The two protein domains were expressed on separate plasmids [pRB474mprF(−8) and pTX15mprF(−C)] in S. aureus ΔmprF. A) Polar lipids were separated by TLC and stained with the aminogroup-specific dye ninhydrin. B) Minimal inhibitory concentrations of gallidermin and daptomycin. pRB474 and pTX16 are empty control plasmids. Means and SEM of three independent experiments are shown. ***, P<0.001; ns, not significantly different versus S. aureus ΔmprF containing plasmid pRB474mprF and pTX16.

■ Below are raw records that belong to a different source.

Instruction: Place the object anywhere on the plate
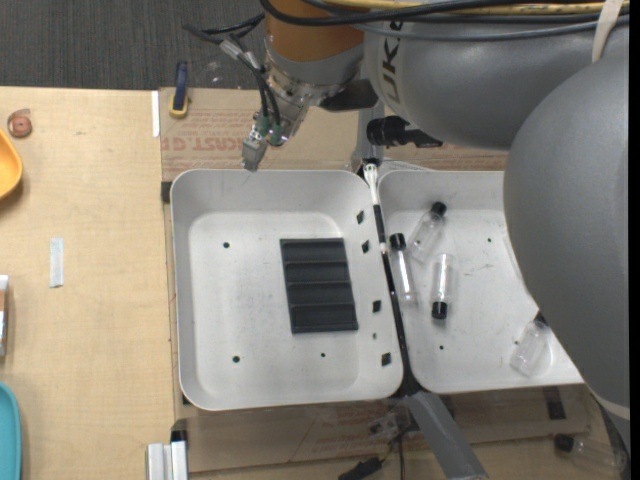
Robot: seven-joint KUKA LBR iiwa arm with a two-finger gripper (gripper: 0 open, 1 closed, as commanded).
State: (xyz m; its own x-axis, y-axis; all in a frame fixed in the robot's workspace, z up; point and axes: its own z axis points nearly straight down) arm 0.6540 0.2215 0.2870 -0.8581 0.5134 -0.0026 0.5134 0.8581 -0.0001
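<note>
Off to the left, the wooden bench [90, 318] carries odds and ends: an orange dish [6, 168] at the edge and a small clear strip [56, 263]. None of it matters to the job.

Next comes the left bin [182, 268], with the black ribbed plate [318, 286] lying flat near its middle and nothing on it. The gripper [258, 144] hangs over that bin's far rim, tilted down and leftward, well apart from the plate. From here I cannot tell whether it is released or clenched, and I see nothing held in it.

Further right, the right bin [480, 376] holds the likely objects. One capped vial [428, 226] lies near the back, a second vial [439, 288] just in front of it, a thin tube [401, 268] lies against the dividing rims, and a clear bottle [527, 348] sits beside the arm's grey bulk.

As I judge it, the pick is not yet made. To do it well, the arm should cross to the right bin, choose a vial lying free of the walls, close across its narrow width, and lift straight up before carrying it over.
</note>
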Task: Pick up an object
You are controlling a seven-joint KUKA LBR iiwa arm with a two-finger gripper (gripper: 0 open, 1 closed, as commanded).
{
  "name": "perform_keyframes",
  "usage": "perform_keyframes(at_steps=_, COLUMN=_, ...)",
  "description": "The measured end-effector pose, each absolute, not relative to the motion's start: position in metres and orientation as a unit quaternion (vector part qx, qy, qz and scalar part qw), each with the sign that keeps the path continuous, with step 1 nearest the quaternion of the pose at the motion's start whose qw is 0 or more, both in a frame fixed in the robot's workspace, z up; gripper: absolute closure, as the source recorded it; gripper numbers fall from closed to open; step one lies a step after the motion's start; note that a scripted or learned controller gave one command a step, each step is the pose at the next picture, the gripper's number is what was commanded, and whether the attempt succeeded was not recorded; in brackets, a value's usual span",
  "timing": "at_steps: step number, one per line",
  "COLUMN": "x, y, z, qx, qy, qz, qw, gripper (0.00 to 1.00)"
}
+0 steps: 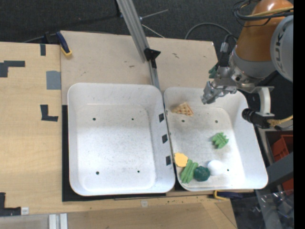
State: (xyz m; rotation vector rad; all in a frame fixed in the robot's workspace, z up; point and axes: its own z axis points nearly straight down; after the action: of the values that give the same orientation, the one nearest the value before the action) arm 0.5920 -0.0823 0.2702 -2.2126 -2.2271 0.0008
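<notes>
Waffle piece (pixel 183 109) apart from jaws (pixel 208 98).

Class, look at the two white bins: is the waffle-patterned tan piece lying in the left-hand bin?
No. The tan waffle piece lies in the right bin, near its far left corner.

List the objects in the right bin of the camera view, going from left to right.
Yellow piece → waffle-like tan piece → long green piece → dark green round piece → white ball → light green leafy piece.
</notes>
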Motion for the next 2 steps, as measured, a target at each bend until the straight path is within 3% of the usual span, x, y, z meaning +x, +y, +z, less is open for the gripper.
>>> perform_keyframes(at_steps=2, x=0.627, y=0.017, z=0.254, qx=-0.705, qy=-0.709, qz=0.0006, qw=0.001, gripper=1.0)
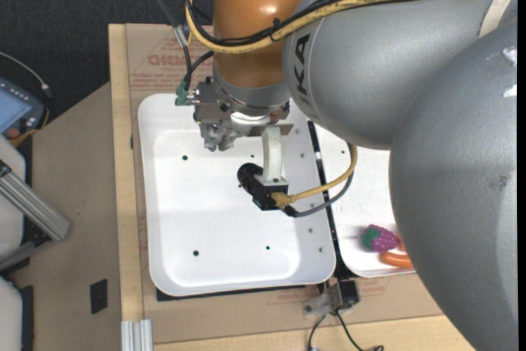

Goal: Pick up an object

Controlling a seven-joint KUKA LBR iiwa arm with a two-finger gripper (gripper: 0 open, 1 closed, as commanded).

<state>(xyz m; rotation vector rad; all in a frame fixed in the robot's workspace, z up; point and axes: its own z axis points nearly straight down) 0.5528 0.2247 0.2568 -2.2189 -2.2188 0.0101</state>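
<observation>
My gripper [216, 137] hangs under the orange wrist band, low over the far part of the left white bin [215, 247]. Nothing shows in its grasp, and the bin floor below it is bare white with a few small dark dots. A purple grape-like toy [380, 238] lies in the right bin [367, 181], close to that bin's near left corner. An orange item [397, 259] rests just in front of the purple toy. Both lie well to the right of the gripper, and the arm's grey body partly covers the right bin.
A brown cardboard sheet [131, 94] lies under the bins and extends past their left and far sides. A dark divider strip [326, 201] runs between the two bins. A small connector and cable [333, 300] sit at the bench's near edge.
</observation>
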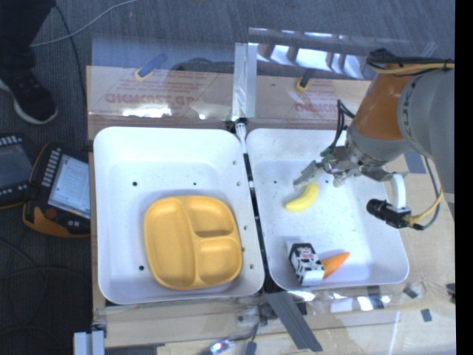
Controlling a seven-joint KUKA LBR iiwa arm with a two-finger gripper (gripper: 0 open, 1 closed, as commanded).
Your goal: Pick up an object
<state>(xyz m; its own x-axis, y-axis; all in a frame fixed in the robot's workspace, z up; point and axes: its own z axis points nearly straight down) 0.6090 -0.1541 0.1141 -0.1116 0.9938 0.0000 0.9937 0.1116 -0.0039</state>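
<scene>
Two white bins sit side by side on the bench. The left bin holds a yellow divided tray, lying flat toward the bin's near side, three compartments facing up. The right bin holds three small things: a yellow banana near the middle, a small black-and-white block toward the near wall, and an orange carrot just beside that block on its right, touching or almost touching it. The arm comes in from the right over the right bin, grey with an orange band above the wrist. The gripper hangs low over the bin, just above and to the right of the banana's upper end. One finger angles down-left toward the banana, tip very close to it; contact is not clear. The second finger is hard to make out against the wrist body, so I cannot tell if the hand is open or closed, and nothing shows between the fingers. The banana lies on the bin floor, curved, its upper tip toward the gripper. A black cable with a connector hangs off the wrist over the right side of the bin. A handheld control pad lies on the floor left of the bench.
</scene>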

Figure 5. Impact of the hydrophobic N-terminal domain of MprF on the ability of Lys-PG to repulse cationic cytochrome c and to reach the outer leaflet of the cytoplasmic membrane.

A) The capacities of S. aureus wild-type (WT) and ΔmprF (left panel) or ΔmprF containing the indicated plasmids (right panel) to bind cytochrome c were compared. B) Inner and outer-leaflet localization of Lys-PG in ΔmprF bearing the indicated plasmids was determined by analyzing the ability of the membrane-impermeable fluorescent dye fluorescamine to react with Lys-PG. pRB474 and pTX16 are empty control plasmids. Means and SEM of three (A) and four to eight replicas from two (B) independent experiments are shown. *, P<0.05; **, P<0.01; ns, not significantly different versus S. aureus WT (A, left panel) or ΔmprF containing plasmids pRB474mprF and pTX16 (A, right panel).

Figure 6. Model for the mode of MprF-mediated bacterial CAMP resistance.

Lys-PG is synthesized from Lys-tRNA and PG by the synthase domain of MprF. Lys-PG can only neutralize the outer surface of the membrane upon translocation to the outer cytoplasmic membrane leaflet, which is facilitated by the large N-terminal integral membrane domain of MprF.